Bemol sostenido
Alonso Arreola
Hay que pulir el resultado de múltiples formas, una vez que se levanta y vuela la canción. Lavarle el rostro recién nacido. Esperar a que llore y respire la niña. Hay que llamar a los colegas para que la ensayen. Pedirles espacio en su memoria humana. Hay que pensar en una producción positiva y eficiente. La senda que tomará eligiendo tímbricas y arreglos. Hay, entonces, que contratar un estudio y pagarle a ingenieros variopintos, lectora, lector. Hay que hacer un proceso de grabación que contemple la mezcla de cada instrumento y la masterización del fuego, luego de innumerables idas y venidas de líquida incertidumbre.
Hay que conseguir a quien diseñe el arte, sea un álbum entero o un sencillo solitario; sea un trabajo físico o digital. Hay que decidirse por compañías que lo agreguen a plataformas de reproducción en línea. Sólo así existirá el eco de lo creado. Parece no haber otra manera de acercarse al éxito. Hay que contratar a quien haga un plan de mercadeo digital. Así como elegimos piezas en la panadería, las canciones han de estar “a la vista del oído” en los anaqueles. Hay que pagar el vestuario y elementos escénicos que apoyen durante el concierto. Porque de eso va el asunto este día: de pensar en el camino hacia el concierto o la gira.
Hay que armar equipo de ingenieros: el de la consola principal, el de los monitores, el de la iluminación. Hay que juntar a los técnicos que ayudan a cargar, conectar, prevenir y resolver todo tipo de problemas. Hay que convocar a los que traen el backline rentado (instrumentos y amplificación). Hay que conseguir el audio general. Hay que poner un escenario con estructuras, focos y pantallas. Hay que restar la ganancia de quienes pagan por todo ello o corren el riesgo empresarial, sumado al peligro en tantas zonas de la geografía nacional.

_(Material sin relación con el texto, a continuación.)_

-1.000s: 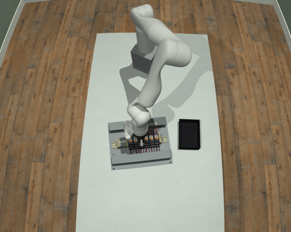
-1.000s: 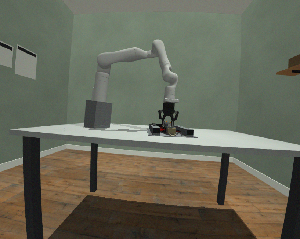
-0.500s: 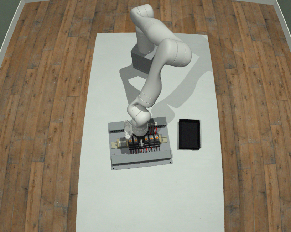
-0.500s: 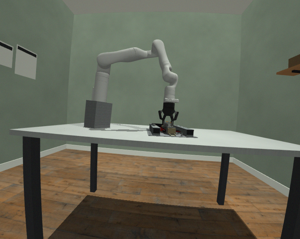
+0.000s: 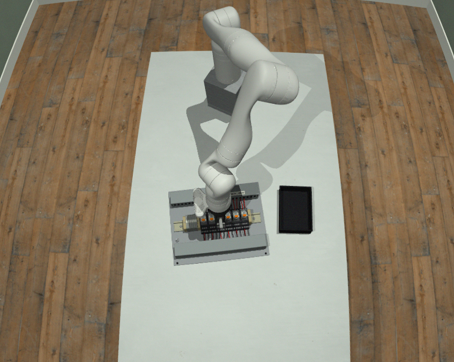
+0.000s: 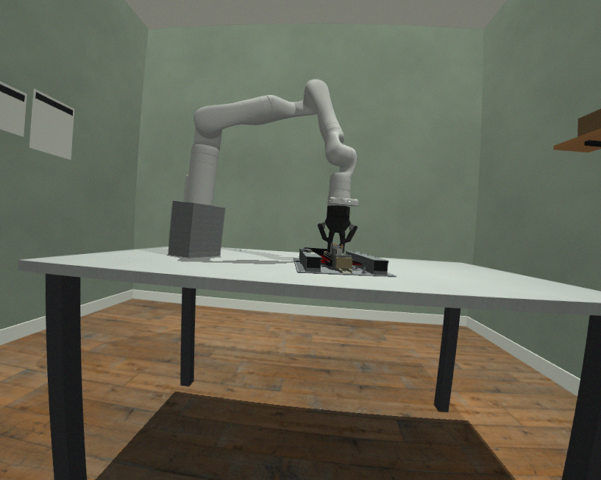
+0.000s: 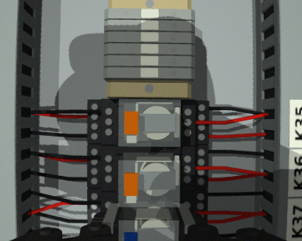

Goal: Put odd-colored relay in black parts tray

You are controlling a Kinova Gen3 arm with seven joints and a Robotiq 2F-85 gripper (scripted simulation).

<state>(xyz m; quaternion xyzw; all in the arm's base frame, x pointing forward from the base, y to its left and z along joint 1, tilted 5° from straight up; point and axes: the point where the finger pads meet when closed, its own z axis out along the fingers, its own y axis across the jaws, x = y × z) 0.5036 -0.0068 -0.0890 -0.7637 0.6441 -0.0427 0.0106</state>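
The blue-button relay lies 10 mm below my hand. Round my hand: black parts tray: 50 mm behind, 260 mm to the left, 40 mm below; then grey relay panel: 10 mm to the right, 30 mm below.
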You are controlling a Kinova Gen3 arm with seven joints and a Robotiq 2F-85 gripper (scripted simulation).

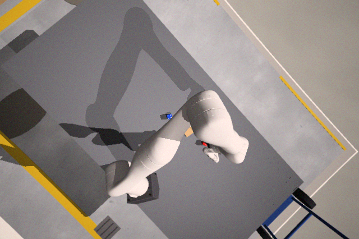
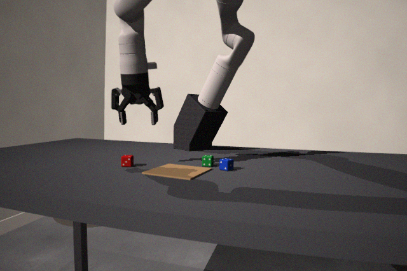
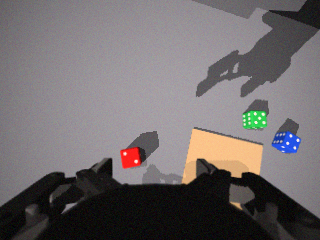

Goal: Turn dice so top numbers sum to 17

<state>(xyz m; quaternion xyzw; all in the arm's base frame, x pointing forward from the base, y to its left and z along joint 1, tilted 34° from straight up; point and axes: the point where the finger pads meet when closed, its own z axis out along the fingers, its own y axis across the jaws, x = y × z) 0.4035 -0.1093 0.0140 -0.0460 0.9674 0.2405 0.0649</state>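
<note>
The red die lies 11 cm below my hand and 4 cm to the right of it. Also, from my hand: green die 18 cm to the left, 11 cm below, 10 cm behind; then tan mat 13 cm to the left, 13 cm below, 1 cm ahead; then blue die 24 cm to the left, 11 cm below, 6 cm behind.
</note>
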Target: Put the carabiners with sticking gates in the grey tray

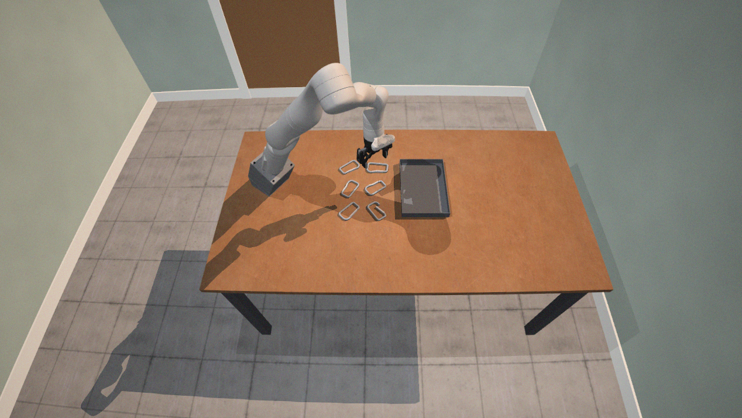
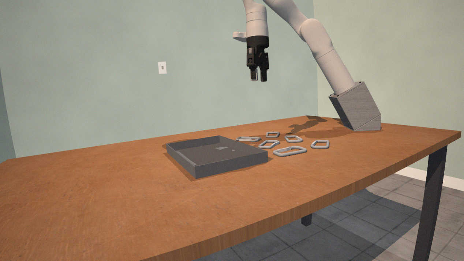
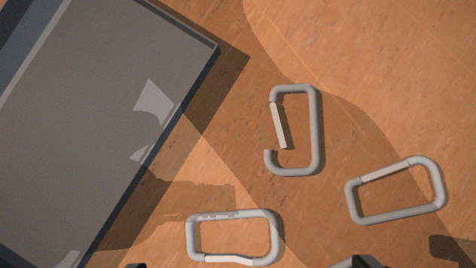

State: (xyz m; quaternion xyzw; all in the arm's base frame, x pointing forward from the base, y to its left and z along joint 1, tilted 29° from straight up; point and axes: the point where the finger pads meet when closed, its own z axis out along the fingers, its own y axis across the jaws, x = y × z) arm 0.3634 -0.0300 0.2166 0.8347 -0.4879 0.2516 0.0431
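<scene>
Now: the grey tray 210 mm below my hand and 210 mm ahead of it. Round my hand: carabiner gate (220 mm below, 130 mm to the left, 30 mm ahead).
</scene>
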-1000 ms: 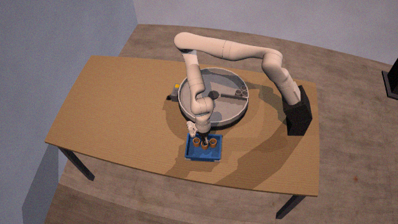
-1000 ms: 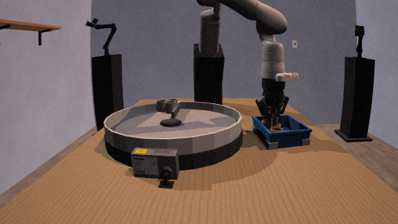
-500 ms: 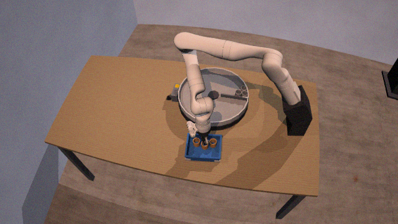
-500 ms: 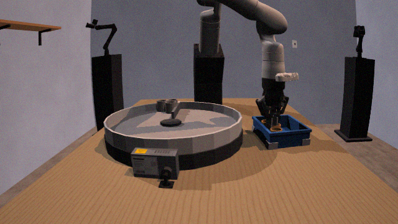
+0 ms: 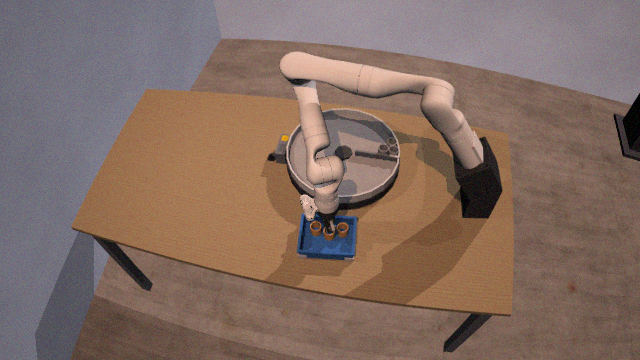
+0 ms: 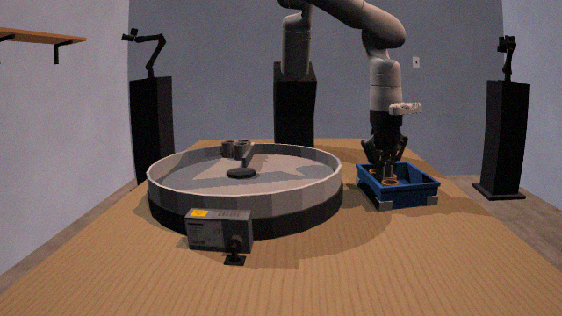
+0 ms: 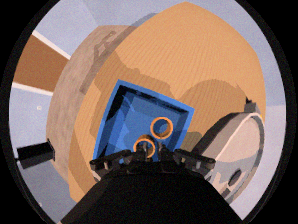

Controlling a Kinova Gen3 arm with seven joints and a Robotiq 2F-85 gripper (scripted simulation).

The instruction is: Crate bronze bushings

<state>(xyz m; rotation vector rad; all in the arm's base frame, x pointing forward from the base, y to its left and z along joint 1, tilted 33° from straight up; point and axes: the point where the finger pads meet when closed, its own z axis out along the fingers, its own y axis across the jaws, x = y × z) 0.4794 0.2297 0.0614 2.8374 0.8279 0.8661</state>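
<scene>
Right now the blue crate is 3 cm to the left of my hand, 3 cm below it and 1 cm behind it.
</scene>
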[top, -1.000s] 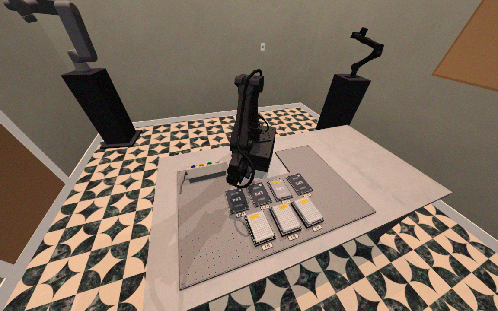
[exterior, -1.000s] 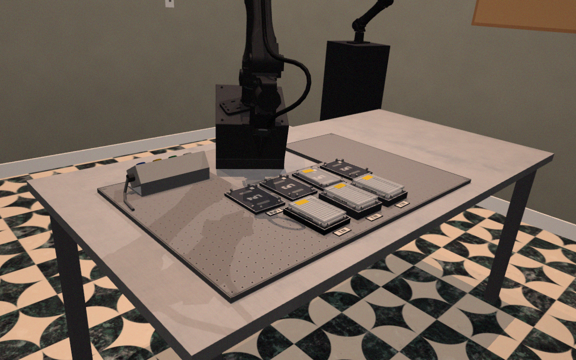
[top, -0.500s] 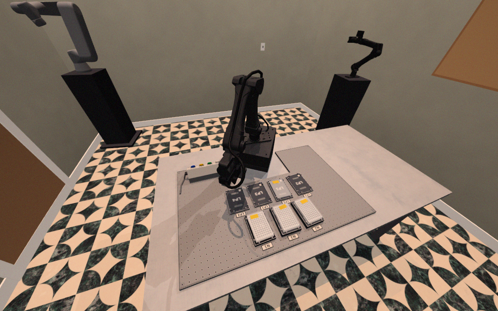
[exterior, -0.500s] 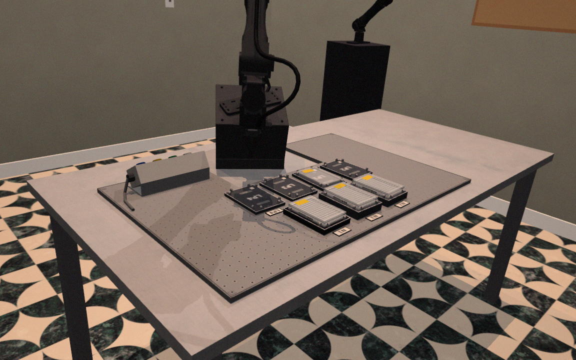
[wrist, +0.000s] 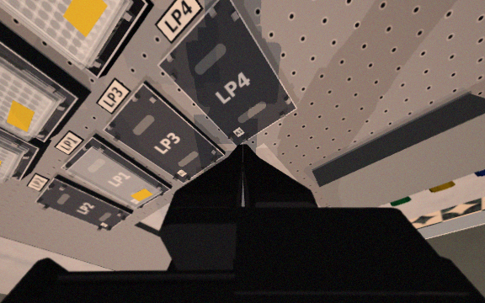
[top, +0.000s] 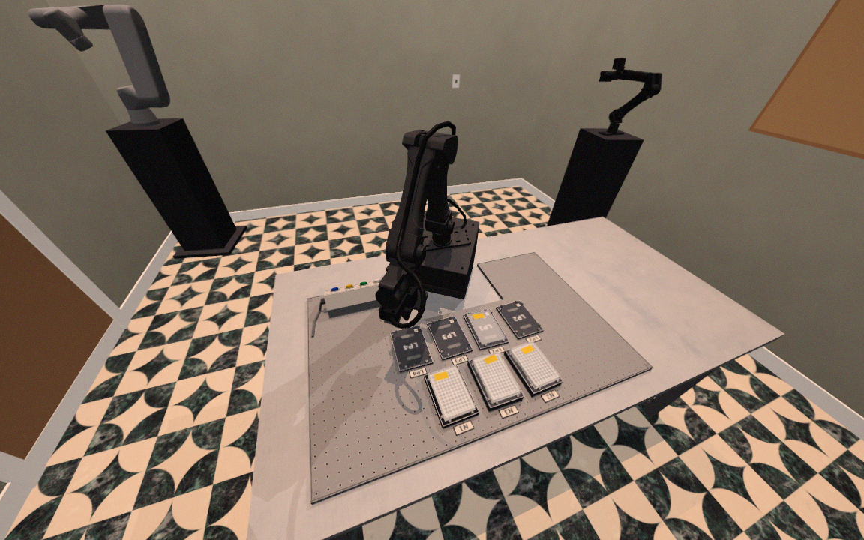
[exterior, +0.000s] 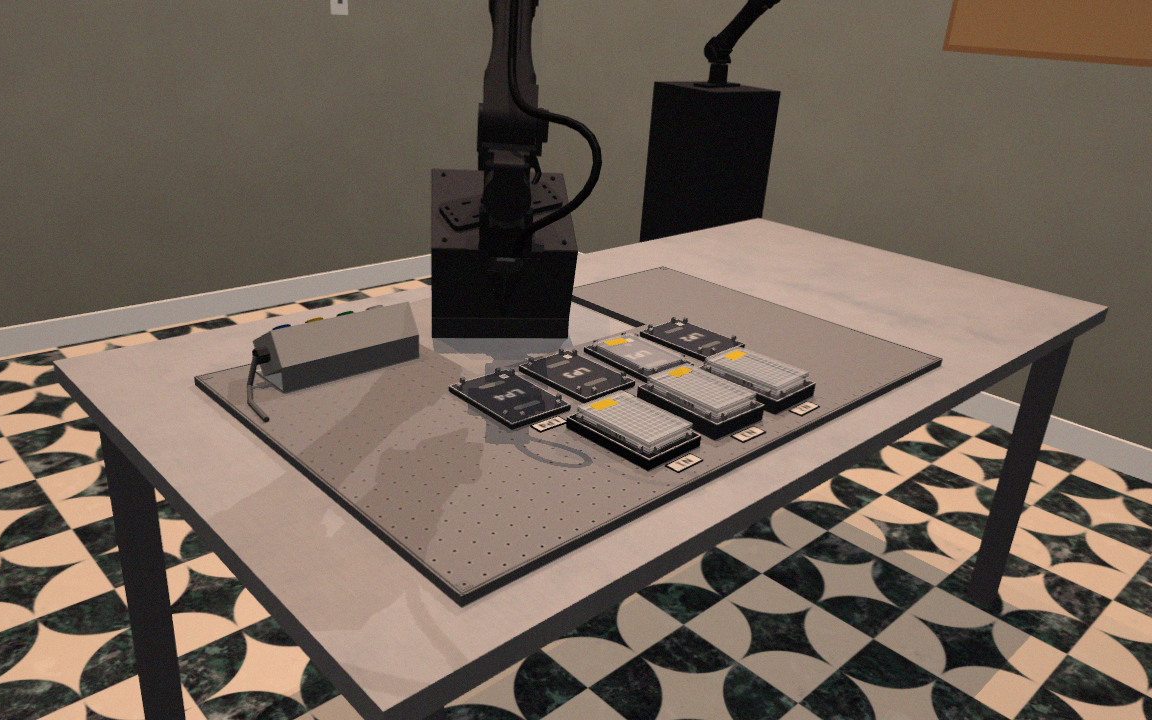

Hay que sumar el gasto de los transportes para trabajadores, equipo y artistas. Hay que ver los alimentos, bebidas y servicios durante pruebas de sonido y en camerinos. Hay que enfrentar cuotas sindicales y de regalías por usufructúo y ejecución pública de repertorio. Hay que pagar la luz que alimenta al escenario, así como la planta de energía de respaldo. Hay que pensar en quienes trabajan en los foros para que la experiencia funcione con sonrisas de por medio.
Hay que invertir en mercancía: camisetas, gorras, stickers y otras cosas inútiles. Hay que ver lo que cobran las boleteras; compañías abocadas al leonino traslado de códigos y billetes. Hay que darle espacio a quienes venden alimentos y bebidas para un negocio paralelo. Hay que instalar servicios médicos, ambulancias y emplazar a una compañía de seguridad que controle y desaliente posibles insurrecciones.
Es verdad, para que la música de un grupo con mediana o probada trayectoria llegue a un escenario debe suceder una enorme cantidad de gastos inimaginables para la mayoría de los mortales. Sí, lo aceptamos sin cuestionamiento. Dicho eso, empero, nada, nada, nada, nada, nada, nada justifica el precio que últimamente se ha puesto a las entradas de los espectáculos más comerciales. Nada debería excusar a músicos, representantes, intermediarios y productores de considerar una responsabilidad cultural que parece apestar en sus carteras, pues hace mucho que no ven la música en vivo como un bien de consumo básico o como un derecho general, sino como simple negocio sobre una mercancía por la cual ha de cobrarse todo lo que se pueda. Así las cosas. No dejemos de reclamar. Buen domingo. Buena semana. Buenos sonidos.